EXERCISE:
Set down each line of the data exactly, but not the pictures.

---*---

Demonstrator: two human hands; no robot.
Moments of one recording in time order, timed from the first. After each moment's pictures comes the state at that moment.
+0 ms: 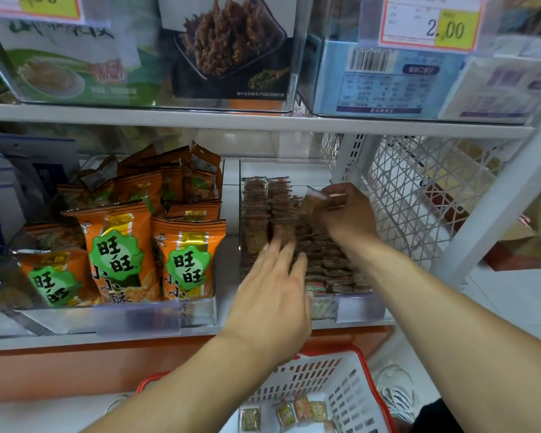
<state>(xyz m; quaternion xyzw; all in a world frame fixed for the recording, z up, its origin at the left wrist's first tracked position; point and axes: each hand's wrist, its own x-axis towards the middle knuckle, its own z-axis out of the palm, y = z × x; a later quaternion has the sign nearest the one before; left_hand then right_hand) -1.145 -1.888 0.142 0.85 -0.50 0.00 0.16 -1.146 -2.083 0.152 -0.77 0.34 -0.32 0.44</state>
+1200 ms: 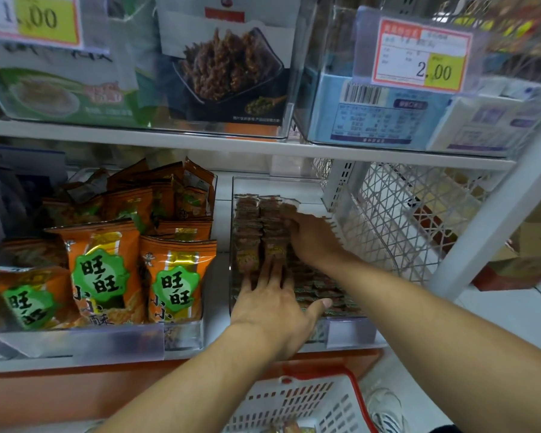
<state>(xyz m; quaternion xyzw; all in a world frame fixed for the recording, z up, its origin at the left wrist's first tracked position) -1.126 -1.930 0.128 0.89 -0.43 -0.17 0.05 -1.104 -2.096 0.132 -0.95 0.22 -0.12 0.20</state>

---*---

RESPONSE BOX:
Demonstrator: two human hands; no robot.
Moments of one recording in time order, timed from the first. After each moment's pictures comes the state at that moment.
+0 ms: 
<state>(xyz m; quaternion xyzw; all in a world frame fixed for the recording, z up, its origin at the left wrist's first tracked position; point and axes: each hand's wrist, its own x-axis towards the middle knuckle, its own z-axis out of the palm, y = z × x; a later quaternion has the sign nearest the one before; left_hand then right_hand) -1.145 -1.888 0.142 0.85 -0.50 0.00 0.16 -1.146 -2.083 0.152 -0.77 0.34 -0.32 0.44</state>
+1200 ms: 
<state>(xyz m; quaternion xyzw; all in a world frame fixed for the recording, z up, its origin at the left wrist's first tracked position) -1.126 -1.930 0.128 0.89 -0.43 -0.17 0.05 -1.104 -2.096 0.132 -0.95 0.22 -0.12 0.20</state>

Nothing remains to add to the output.